> [WORK ORDER] Copy all the lines of the listing below exactly. Skip the images.

> [DATASET EXCERPT]
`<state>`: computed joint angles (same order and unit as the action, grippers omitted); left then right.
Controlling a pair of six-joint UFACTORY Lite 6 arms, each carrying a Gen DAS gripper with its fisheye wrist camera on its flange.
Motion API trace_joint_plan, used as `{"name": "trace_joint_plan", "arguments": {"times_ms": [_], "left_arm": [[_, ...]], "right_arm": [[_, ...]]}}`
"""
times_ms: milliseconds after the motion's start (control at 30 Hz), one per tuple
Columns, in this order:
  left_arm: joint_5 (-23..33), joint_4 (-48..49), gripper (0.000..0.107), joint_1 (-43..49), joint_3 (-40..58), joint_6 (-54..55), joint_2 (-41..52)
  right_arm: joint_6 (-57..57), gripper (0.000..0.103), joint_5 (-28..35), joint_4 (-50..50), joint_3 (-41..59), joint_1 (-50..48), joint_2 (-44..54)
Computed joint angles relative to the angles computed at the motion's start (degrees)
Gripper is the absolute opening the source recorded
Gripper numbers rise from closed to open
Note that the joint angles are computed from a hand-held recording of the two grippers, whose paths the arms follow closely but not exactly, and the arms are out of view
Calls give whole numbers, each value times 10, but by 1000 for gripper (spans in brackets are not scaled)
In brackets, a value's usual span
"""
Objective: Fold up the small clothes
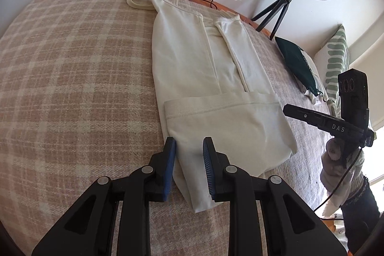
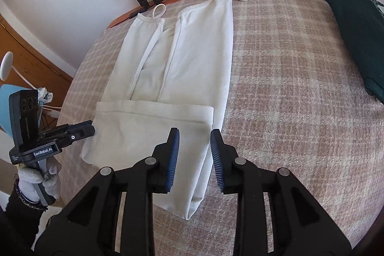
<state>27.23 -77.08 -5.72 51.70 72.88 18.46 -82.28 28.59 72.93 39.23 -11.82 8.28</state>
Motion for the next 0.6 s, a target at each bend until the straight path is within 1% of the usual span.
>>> {"name": "trace_joint_plan", "arguments": {"times_ms": [67,133,233,300,367,400,433,467,500,533,600], "left_arm": [[-10,-1,22,-6,14,-2,12],[-18,-2,22,-9,26,0,22],[-50,-36,22,-25,37,53,34],[-91,-59,22,-46,44,88,38],[-116,-10,22,-59,54,43,38],[-122,-3,22,-61,49,35,29],[-130,-17,22,-62,32,51,8],[-136,-53,22,-63,9,91,-19],[-121,-85,22,-57,-17,134,-50],[-93,-93,22,-50,-39,152,-76],[-52,-59,22,-49,-75,137,-118]], "right_arm": [[-7,29,-3,0,-18,18,-31],[-12,29,8,-13,-38,42,-68],[-1,28,39,-41,-43,82,-88],[13,29,20,-56,-38,124,-77],[42,28,-23,-79,-35,165,-54],[61,29,-46,-94,-35,180,-42],[63,28,-60,-99,-40,185,-38],[42,29,-56,-81,-49,178,-45],[16,28,-37,-62,-59,159,-57],[-5,29,-14,-44,-63,137,-67],[-25,29,19,-23,-61,100,-68]]}}
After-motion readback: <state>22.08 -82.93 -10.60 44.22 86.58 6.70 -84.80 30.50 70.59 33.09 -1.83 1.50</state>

> [RESPONSE AREA]
`<state>`: computed joint angles (same order and unit as the action, grippers omitted); left then right.
Controlling a pair of six-joint UFACTORY Lite 6 arms, each carrying a Gen DAS gripper with its fisheye wrist camera on its flange.
Motion API trace_joint_plan, used as `{"name": "trace_joint_plan", "arguments": {"times_ms": [_], "left_arm": [[_, ...]], "right_arm": [[_, ...]]}}`
"""
times_ms: milliseconds after the motion's start (control at 30 Hz), one per tuple
Columns, in this order:
  left_arm: joint_5 (-23..33), joint_4 (-48..49), gripper (0.000..0.107), joint_1 (-43..49), joint_3 (-40..58), joint_6 (-54..55), joint_2 (-41..52)
  right_arm: joint_6 (-57..57), gripper (0.000..0.103), joint_5 (-28..35), joint_4 (-50..50), joint_3 (-41..59), joint_1 (-50..48), joint_2 (-44..54)
Computed joint angles relative to the angles computed at the motion's start (degrees)
Gripper is the absolute opening the source recorded
Gripper numbers rise from closed to open
Note that the joint angles are computed from a hand-held recording of the two grippers, whose paths the arms follow closely but not exactly, and the arms are out of view
Calls give whole numbers, each value times 10, but by 1000 for gripper (spans in brackets are not scaled)
In brackets, a value's usual span
"""
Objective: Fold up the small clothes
<state>27.23 -77.08 -5.72 51.70 72.88 18.46 -82.28 28.59 72.93 39.23 -11.82 8.28</state>
Motion for the next 0.6 s, a target at each bend until the straight path is within 1% of the usual span.
>>> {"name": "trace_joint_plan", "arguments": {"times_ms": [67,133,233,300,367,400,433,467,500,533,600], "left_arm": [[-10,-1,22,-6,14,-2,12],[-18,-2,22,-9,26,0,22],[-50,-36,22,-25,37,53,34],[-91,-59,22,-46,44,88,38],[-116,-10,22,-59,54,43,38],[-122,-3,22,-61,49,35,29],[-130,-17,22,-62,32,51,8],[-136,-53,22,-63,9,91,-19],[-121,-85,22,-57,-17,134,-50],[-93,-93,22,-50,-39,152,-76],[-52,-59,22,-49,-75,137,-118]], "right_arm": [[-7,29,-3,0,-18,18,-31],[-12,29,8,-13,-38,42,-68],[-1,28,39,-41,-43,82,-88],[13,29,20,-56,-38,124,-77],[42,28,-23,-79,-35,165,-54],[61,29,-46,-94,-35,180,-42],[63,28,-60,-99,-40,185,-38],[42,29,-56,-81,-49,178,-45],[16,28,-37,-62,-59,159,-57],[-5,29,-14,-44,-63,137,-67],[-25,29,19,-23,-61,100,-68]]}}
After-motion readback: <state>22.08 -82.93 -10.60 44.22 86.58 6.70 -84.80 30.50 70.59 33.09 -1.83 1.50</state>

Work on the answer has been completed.